*** SUPPLIED MATERIAL ***
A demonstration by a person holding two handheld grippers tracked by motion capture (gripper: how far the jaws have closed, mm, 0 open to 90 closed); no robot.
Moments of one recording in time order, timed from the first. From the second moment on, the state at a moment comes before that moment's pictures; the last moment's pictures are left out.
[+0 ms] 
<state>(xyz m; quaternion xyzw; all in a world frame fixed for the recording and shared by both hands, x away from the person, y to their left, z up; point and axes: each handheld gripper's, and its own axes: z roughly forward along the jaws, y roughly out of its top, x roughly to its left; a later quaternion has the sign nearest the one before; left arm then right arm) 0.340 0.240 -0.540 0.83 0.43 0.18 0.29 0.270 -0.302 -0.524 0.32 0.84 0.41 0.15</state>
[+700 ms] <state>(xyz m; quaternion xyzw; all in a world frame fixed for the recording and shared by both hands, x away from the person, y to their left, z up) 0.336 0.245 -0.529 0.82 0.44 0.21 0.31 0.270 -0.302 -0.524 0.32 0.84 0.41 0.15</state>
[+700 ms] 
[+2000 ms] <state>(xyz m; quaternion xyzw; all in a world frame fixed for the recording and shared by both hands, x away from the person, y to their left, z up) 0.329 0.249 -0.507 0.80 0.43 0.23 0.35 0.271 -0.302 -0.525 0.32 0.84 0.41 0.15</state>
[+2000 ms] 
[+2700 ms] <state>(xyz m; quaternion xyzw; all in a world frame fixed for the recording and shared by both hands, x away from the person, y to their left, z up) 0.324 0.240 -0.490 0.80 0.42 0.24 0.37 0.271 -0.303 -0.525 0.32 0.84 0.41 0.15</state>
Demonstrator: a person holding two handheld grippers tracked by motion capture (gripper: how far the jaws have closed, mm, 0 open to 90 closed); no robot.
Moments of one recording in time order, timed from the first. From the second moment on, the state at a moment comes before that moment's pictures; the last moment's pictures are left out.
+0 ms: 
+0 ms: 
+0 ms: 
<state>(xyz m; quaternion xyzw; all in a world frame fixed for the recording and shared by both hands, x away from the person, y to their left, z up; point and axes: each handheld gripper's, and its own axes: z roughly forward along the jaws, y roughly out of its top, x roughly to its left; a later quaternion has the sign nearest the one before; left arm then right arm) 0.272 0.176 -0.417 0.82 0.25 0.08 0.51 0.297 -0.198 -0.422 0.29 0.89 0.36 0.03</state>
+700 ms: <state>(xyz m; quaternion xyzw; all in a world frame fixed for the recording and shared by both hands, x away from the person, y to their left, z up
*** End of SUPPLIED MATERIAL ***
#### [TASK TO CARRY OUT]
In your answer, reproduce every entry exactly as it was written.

#### [RESULT]
A demonstration by a person holding two handheld grippers tracked by motion capture (gripper: how far the jaws have closed, mm, 0 open to 90 closed); no robot.
Moments of one recording in time order, timed from the first. From the second moment on, the state at a moment comes before that moment's pictures; the last moment's pictures are left out.
[+0 ms] 
<state>(xyz m; quaternion xyzw; all in a world frame fixed for the recording and shared by both hands, x away from the person, y to their left, z up; point and axes: each handheld gripper's, and its own axes: z roughly forward along the jaws, y roughly out of its top, x roughly to its left; a later quaternion has the sign nearest the one before; left arm then right arm) 0.340 0.240 -0.540 0.83 0.43 0.18 0.29 0.270 -0.302 -0.524 0.32 0.84 0.41 0.15</state>
[+700 ms] <state>(xyz m; quaternion xyzw; all in a world frame fixed for the recording and shared by both hands, x away from the person, y to their left, z up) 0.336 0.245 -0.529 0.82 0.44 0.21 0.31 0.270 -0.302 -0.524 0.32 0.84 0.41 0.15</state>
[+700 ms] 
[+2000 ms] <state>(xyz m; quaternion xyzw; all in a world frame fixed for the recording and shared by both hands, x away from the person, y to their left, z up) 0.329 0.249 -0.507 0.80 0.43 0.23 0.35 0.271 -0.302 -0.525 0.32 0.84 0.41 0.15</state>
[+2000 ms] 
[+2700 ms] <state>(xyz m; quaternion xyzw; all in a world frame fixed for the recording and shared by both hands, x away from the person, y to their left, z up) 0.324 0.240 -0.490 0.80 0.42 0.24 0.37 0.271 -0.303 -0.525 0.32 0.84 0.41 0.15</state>
Demonstrator: a person holding two handheld grippers tracked by motion capture (gripper: how far the jaws have closed, mm, 0 open to 90 closed); no robot.
Moments of one recording in time order, timed from the first. From the second moment on, the state at a moment comes before that moment's pictures; the last moment's pictures are left out.
+0 ms: 
+0 ms: 
+0 ms: 
<state>(xyz m; quaternion xyzw; all in a world frame fixed for the recording and shared by both hands, x away from the person, y to their left, z up; point and axes: each handheld gripper's, and its own axes: z roughly forward along the jaws, y roughly out of its top, x roughly to its left; a later quaternion has the sign nearest the one before; left arm then right arm) 0.272 0.176 -0.417 0.82 0.25 0.08 0.51 0.297 -0.198 -0.422 0.29 0.89 0.36 0.03</state>
+700 ms: <state>(xyz m; quaternion xyzw; all in a world frame fixed for the recording and shared by both hands, x away from the person, y to their left, z up

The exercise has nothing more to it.